Ieri... oggi, è già domani - 20 marzo 2026, 06:30

“Tia a cò’l cò me i bugnòn” - “Ragiona”

Diciamo che la frase esplicita è un tantino “peccaminosa”. Al valore letterale, nasconde altri significati...

“Tia a cò’l cò me i bugnòn” - “Ragiona”

Diciamo che la frase esplicita, è un tantino "peccaminosa". Al valore letterale, nasconde altri significati. Giusepèn è d'accordo con me, sul non approfondire troppo, per non fare gossip e per non essere scurrile.
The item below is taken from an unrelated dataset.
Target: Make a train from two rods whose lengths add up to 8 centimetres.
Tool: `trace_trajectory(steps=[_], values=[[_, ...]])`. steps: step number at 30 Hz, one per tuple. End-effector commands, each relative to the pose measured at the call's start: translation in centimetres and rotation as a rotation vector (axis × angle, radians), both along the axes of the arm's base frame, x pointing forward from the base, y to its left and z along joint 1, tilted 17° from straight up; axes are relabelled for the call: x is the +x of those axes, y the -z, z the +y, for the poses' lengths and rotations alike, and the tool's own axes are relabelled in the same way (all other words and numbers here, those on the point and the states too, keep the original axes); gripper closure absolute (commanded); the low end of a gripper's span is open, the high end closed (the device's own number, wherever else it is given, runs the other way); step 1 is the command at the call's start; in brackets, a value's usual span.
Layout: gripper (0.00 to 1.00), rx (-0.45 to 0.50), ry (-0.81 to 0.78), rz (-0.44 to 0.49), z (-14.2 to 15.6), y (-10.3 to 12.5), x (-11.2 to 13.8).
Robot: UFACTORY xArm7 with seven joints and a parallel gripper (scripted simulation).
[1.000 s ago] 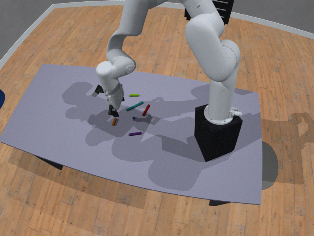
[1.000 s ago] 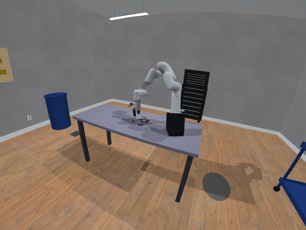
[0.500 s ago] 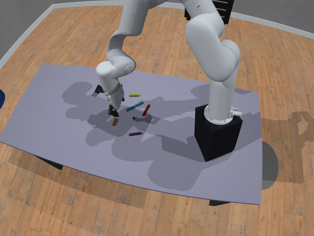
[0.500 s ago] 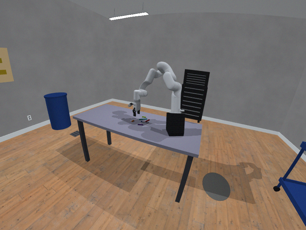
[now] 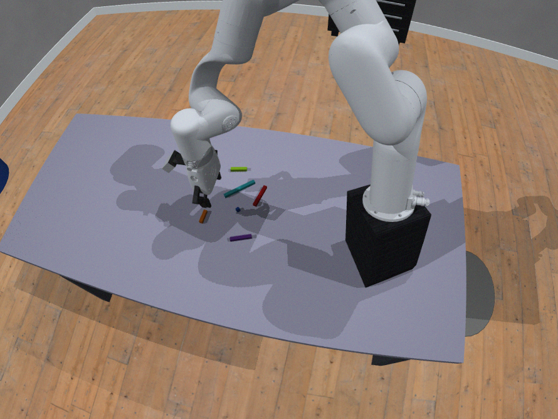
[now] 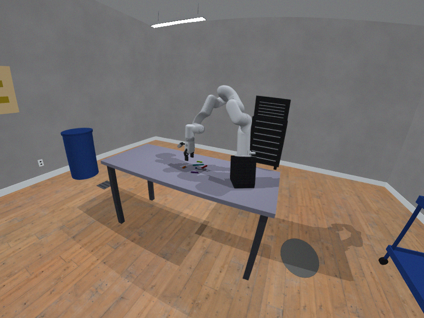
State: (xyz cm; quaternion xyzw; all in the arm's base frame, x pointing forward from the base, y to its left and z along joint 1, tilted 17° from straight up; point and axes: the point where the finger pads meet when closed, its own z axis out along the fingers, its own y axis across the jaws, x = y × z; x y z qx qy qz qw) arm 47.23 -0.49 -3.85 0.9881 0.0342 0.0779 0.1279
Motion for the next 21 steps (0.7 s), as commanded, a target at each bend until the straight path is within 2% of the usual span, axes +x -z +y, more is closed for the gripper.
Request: trace_trajectory(steps=[1,17,21], values=[[0.00,0.001,-0.001,-0.003,0.1,-0.1,0.1],[0.00,0.001,-0.001,-0.003,0.2,-0.1,0.1],[0.00,-0.002,-0.001,-0.003,3.2,1.2,-2.9]])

Quindi, letteralmente, "tia a cò'l cò me i bugnon" significa semplicemente "tira a casa la testa" (nel senso di ragiona) e, per farlo esplicitamente, devi agire come "l'ittiolo" (la pomata) che, una volta applicato (o applicata) sopra a un foruncolo, lo guarisce, facendolo spurgare.

La frase, la si appioppava a chi parlava a vanvera, a chi "verdi buca, fòea paòl" (apri bocca, fuori parole), ai "parlatori scarsi" che in dialetto li chiamano "bauscia" il cui significato vuol dire saliva, e anche ai Politici in genere, quando promettono e ancora promettono, senza mantenere quanto asseriscono. Ecco la circostanza in cui si cita il "tia a cò'l cò" (ragiona) per non compromettere la credibilità di una persona. Succede che chi gode di fiducia, può incorrere in stupidi equivochi e, oggi, lo si può notare dalle telefonate, segnalate quali "sospetto SPAM".

Oppure, chi diffonde le cosiddette FAKE NEWS (notizie false), può incorrere nel pericolo di farlo a sua volta e... pretendere di essere creduto. E siamo alla seconda parte della frase "come l'ittiolo agisce con i foruncoli". Il metodo "di cura" è, a dire il vero, ancestrale, quando la farmacologia non era sviluppata come ai tempi nostri e, il "rimedio della nonna" funzionava ed era attuato per guarire l'acne che, nel periodo della crescita, procurava inconvenienti.

I "bugnòn" erano all'ordine del giorno, anche in età adulta e, specialmente le ragazze, facevano di tutto per presentare il loro bel-faccino, lindo e pulito, senza... smagliature. L'ittiolo risucchiava il pus del foruncolo e, d'incanto presentava un risultato eccellente. 

C'è un altro argomento che mettiamo in luce, per presentare taluni "parlatori". Al furbo (in dialetto, scrocu), si diceva "te se teme'n sausu da cacia" (sei simile a un segugio da caccia), quel cane il cui fiuto è magistrale e scova ogni tipo di preda, nel bosco. Il "sausu" (segugio) è appioppato a chi sa fiutare il pericolo, fiutare l'affare, accorgersi per tempo di un eventuale raggiro. "ul sausu" era un complimento e non certo un giudizio negativo. Quando poi, "ul sausu" scopriva la bugia di un altro, lo si complimentava come fosse... un buon cane, capace di scovare la preda, nascosta dentro un antro buio o nel folto della campagna. 

Nella categoria, sono inclusi gli "agenti segreti" e gli indagatori alla... Sherlok Holmes, capaci di un'indagine accurata, per giungere a una precisa "diagnosi" sul caso commissionato. 

Cambiano i tempi, ma non cambia il Dialetto Bustocco da strada che (noto) è parecchio trascurato. Così facendo, lo si fa morire "di stenti" quasi a ignorarlo, come a trascurare la Storia di Busto Arsizio con le sue peculiari caratteristiche. Meglio citarne una, di caratteristica. Il Dialetto Bustocco da strada deriva dalla Parlata Ligure, dentro la Lombardia occupata dai Celti. 

Busto deriva dal romanico "combustum" (arso e bruciato) e, Arsizio deriva da "ardia" che è un filo di ferro sottile e duttile, inventato proprio dai Liguri. Noi vogliamo essere dei "sausi da cacia" (cani da caccia), capaci di difendere il Dialetto Bustocco da strada che (ribadiamolo) lo si insegna parlando e lo si diffonde con la splendida fonetica che fa il Dialetto Bustocco, una Lingua Italiana!

I Libri antichi dimostrano la differenza del "loro Dialetto Bustocco" (scritto dopo avere studiato l'Italiano), dal Dialetto Bustocco scritto da chi (come noi) dapprincipio è cresciuto in una Famiglia che si esprimeva unicamente in Dialetto e, secondariamente … ha dovuto apprendere la Lingua Italiana, per Legge. Ecco, occorre essere "sausi", ma essere pure persone che devono "tiaa cò'l cò me i bugnon" utilizzando la pomata "ittiolo" a ragion-veduta, con la giusta fonetica!